BTW I do remember the 1980 issue of India-Today(which is referred to in this editorial) and the last line of the cover article very very clearly. Apparently he was made an offer from a Hollywood filmmaker (perhaps to also star Richard Dreyfuss) called CROSSINGS. AB refused the film saying he had no dates for the next 3 years. In return the director sent him a bouquet of flowers, and the card attached read 'To the one-man industry' - Today it is a cliche but then it could not have rung more true.......Read on......




from the editor-in-chief



Usually, only politicians are guaranteed to make it to the India Today cover after a gap of 24 years. A movie star wouldn't be expected to have such a long run. But Amitabh Bachchan, who featured on our cover in May 1980, is no ordinary movie star. The nation has followed his life with intense curiosity. And what a life it has been! After achieving superstardom, he returned from the dead following a serious illness, was a controversial politician and went virtually bankrupt. Now he has made a stunning comeback. I have known him for 20-odd years and always found him warm, thoughtful, impeccably polite and a gentleman. His greatness lies in the fact that in spite of being a national icon, this has not changed.

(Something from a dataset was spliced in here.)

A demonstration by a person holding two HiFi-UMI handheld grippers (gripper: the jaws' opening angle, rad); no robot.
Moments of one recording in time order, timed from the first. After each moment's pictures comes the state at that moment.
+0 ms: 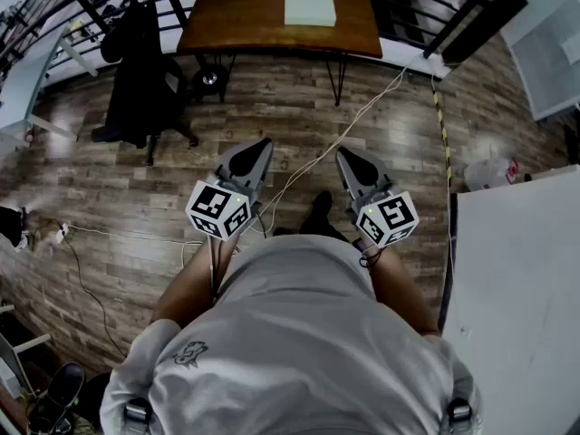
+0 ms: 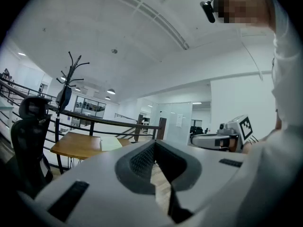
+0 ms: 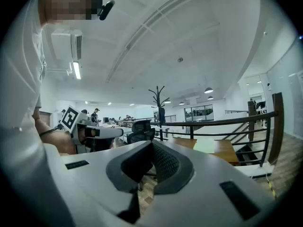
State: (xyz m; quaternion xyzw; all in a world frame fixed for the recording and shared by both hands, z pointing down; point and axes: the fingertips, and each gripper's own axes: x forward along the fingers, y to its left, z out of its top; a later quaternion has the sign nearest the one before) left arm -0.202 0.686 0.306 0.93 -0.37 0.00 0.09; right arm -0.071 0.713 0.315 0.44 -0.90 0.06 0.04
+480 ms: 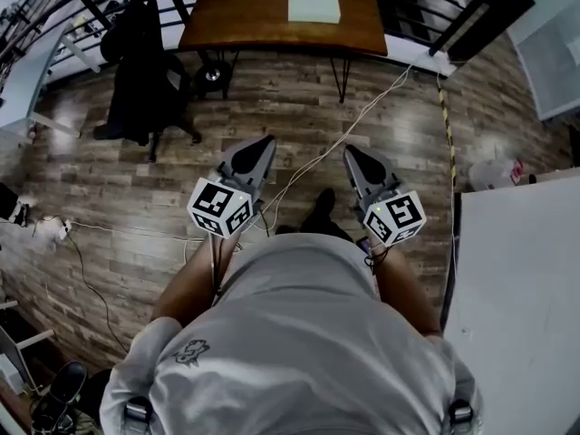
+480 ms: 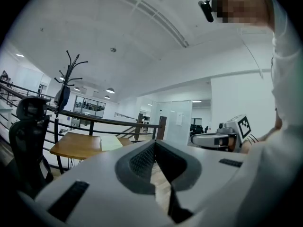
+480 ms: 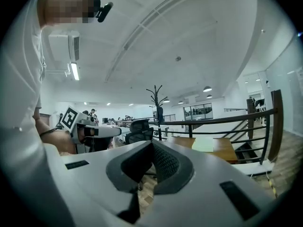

Bachchan in his trailer with Senior Editor Bamzai
Bachchan was arguably our most popular filmstar. He electrified all of India, across barriers of region, age, gender and class. His screen persona of the "angry young man" tapped into the restless spirit of the 1970s, his fiery dialogues memorised by every Indian who went to the movies.

Today, he has returned-not as someone trying to recapture his youth, but as an accomplished actor who is making Bollywood create roles for him. He is not merely a greyer version of the angry young man but is playing his age. In Baghban, he made a 62-year-old grandfather the "hero" and in Khakee, played an over-the-hill, asthmatic policeman. Bachchan is being re-discovered by a new generation of directors ready to make a break from the "formula" films which ironically gave him his biggest hits. He commands a fee equal to reigning No. 1, Shah Rukh Khan.

Our cover story this week is, to borrow a term from the movies, the sequel to the Bachchan saga. Senior Editor Kaveree Bamzai interviewed him on the sets in Mumbai, where he was shooting a film called, quite uncannily, Deewaar. Bamzai says, "He is still a firecracker on the sets but is more relaxed-success sits on him like a classic Armani suit."

With endorsements, public causes, even voiceovers for sound-and-light shows in forts and temples across India, the Big B is everywhere-a megastar and a mega brand. Like our cover story of 1980 declared, now more than ever before, Bachchan is an incomparable one-man industry. And an inspiration to all of us who are reaching their golden age.